Ross Davidson

Personal information
- Full name: Ross James Davidson
- Date of birth: 13 November 1973 (age 52)
- Place of birth: Chertsey, England
- Position: Defender

Senior career*
- Years: Team / Apps / (Gls)
- 1991–1993: Walton & Hersham
- 1993–1996: Sheffield United / 2 / (0)
- 1994–1996: → Chester City (loan) / 10 / (1)
- 1996–1999: Chester City / 125 / (4)
- 1999–2000: Barnet / 9 / (0)
- 2000–2001: Shrewsbury Town / 43 / (0)

= Ross Davidson (footballer, born 1973) =

English footballer

Ross Davidson (born 11 November 1973 in Chertsey, England) is an English former professional footballer who played as a defender for Sheffield United, Chester City and Shrewsbury Town in the Football League.

==Career==
Davidson was signed for Sheffield United by manager Dave Bassett in June 1993 from non-league Walton and Hersham.
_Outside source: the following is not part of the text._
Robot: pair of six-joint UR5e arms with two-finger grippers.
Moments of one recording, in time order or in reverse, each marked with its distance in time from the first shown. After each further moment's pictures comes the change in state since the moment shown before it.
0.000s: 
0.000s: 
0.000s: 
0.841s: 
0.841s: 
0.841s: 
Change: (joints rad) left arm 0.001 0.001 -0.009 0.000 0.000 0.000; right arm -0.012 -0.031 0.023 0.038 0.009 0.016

He was never able to make the break into the first team and was eventually given a free transfer to Chester City in 1996. He made over 100 appearances for The Blues before spells with Barnet and Shrewsbury Town where he finished his career. At Shrewsbury he scored once, his goal coming in the League Cup against Preston North End.